Whatever may be the attitude in London and Washington, British and American authorities in Germany and Austria are anxious to end this abnormal and obviously dangerous system of holding the victims of Hitlerism in countries where they are not wanted and do not want to be.
Worse trouble may lie ahead
Numerically, at least, the less publicized problem of other refugees is larger than that of the Jews. There are about a million “displaced persons” left in Europe – the hard core remaining after millions have been repatriated.
There are more than 750,000 in Germany, almost 500,000 in the U.S. zone, and most of the remainder in the British zone.
Of these DPS, about 400,000 are Poles, divided almost equally between American and British ones. They are Ukrainians whose homeland was taken by Russia and anti-Red Poles afraid to return to Poland.
The next largest group includes about 200,000 from the Baltic states annexed by Russia. They have the highest level of education, and many are professional and skilled workers.
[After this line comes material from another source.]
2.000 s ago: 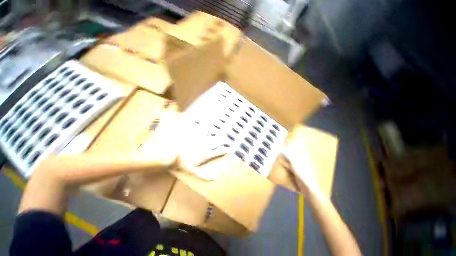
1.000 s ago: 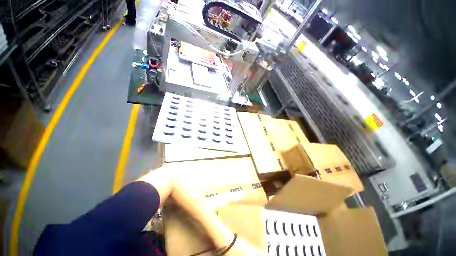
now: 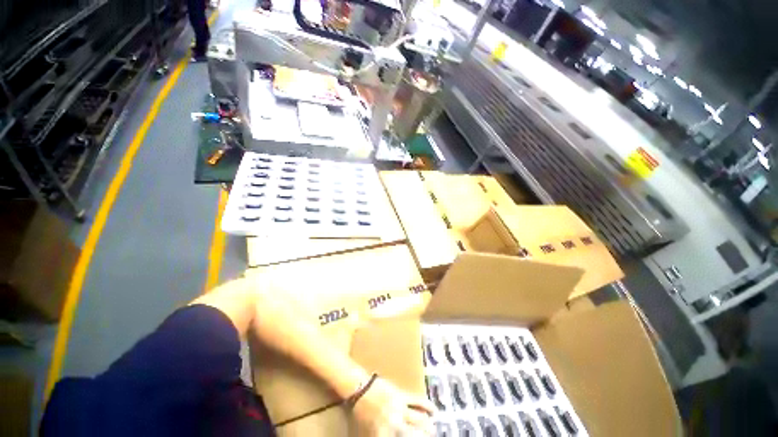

Also there are about 35,000 Yugoslavs who refuse to return home under the Tito dictatorship.
There is a serious food and housing shortage. Morale is shattered, crime is rising. Allied military authorities in Germany and Austria are as helpless as the DPS themselves in solving the problem.
The solution rests with the United Nations. Unless the Soviet bloc ceases to obstruct the creation of an international refugee organization, as proposed by the U.S. before UNRRA folds, and unless all free nations provide a haven for a proportionate share of these homeless victims of totalitarianism, worse trouble is ahead.